§ Task brief
Which lines in the records below include the word "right"? Report each of them in full.

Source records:
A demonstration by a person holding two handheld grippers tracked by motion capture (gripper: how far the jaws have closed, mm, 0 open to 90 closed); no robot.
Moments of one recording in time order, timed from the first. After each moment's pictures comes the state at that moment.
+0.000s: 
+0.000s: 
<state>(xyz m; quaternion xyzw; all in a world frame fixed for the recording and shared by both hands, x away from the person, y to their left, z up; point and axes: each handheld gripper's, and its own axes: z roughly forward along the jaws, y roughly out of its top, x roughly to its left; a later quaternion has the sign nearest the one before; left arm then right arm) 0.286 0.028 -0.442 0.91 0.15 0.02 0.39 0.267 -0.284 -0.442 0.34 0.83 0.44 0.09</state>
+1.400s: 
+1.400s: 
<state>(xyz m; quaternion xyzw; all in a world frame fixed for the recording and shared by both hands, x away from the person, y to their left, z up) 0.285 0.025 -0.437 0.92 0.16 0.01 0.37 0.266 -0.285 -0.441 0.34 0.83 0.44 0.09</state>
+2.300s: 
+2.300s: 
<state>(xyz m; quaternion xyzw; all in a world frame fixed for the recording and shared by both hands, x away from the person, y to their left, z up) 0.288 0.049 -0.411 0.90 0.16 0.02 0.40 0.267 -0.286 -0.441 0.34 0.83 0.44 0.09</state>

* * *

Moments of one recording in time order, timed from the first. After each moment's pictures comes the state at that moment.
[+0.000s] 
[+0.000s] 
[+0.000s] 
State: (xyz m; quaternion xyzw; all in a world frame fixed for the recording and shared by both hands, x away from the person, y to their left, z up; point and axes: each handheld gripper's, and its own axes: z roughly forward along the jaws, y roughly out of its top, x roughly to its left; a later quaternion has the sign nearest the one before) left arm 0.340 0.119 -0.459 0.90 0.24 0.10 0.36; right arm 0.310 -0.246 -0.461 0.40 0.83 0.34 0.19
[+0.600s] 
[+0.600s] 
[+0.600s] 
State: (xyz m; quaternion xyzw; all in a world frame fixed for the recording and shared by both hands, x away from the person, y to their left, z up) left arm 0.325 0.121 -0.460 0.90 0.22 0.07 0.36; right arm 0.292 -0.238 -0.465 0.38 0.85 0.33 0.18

§ Answer to this task
<state>(xyz m; quaternion xyzw; all in a world frame fixed for the recording and shared by both hands, x away from the person, y to their left, z up; point and axes: each handheld gripper's, and its own axes: z roughly forward along the jaws, y roughly out of its top, x roughly to its left; a later quaternion has the sign nearest the one before; left arm then right arm) 0.286 0.028 -0.442 0.91 0.15 0.02 0.39 0.267 -0.284 -0.442 0.34 0.83 0.44 0.09</state>
State: (xyz m; quaternion xyzw; all in a world frame fixed for the recording and shared by both hands, x away from the person, y to their left, z up; point and axes: each handheld gripper's, and its own axes: z roughly forward along the jaws, y roughly out of its top, x roughly to its left; a later quaternion has the sign nearest the one before) left arm 0.340 0.119 -0.459 0.90 0.24 0.10 0.36; right arm 0.310 -0.246 -0.461 0.40 0.83 0.34 0.19
State: (xyz m; quaternion xyzw; all in a world frame fixed for the recording and shared by both hands, x away from the person, y to their left, z up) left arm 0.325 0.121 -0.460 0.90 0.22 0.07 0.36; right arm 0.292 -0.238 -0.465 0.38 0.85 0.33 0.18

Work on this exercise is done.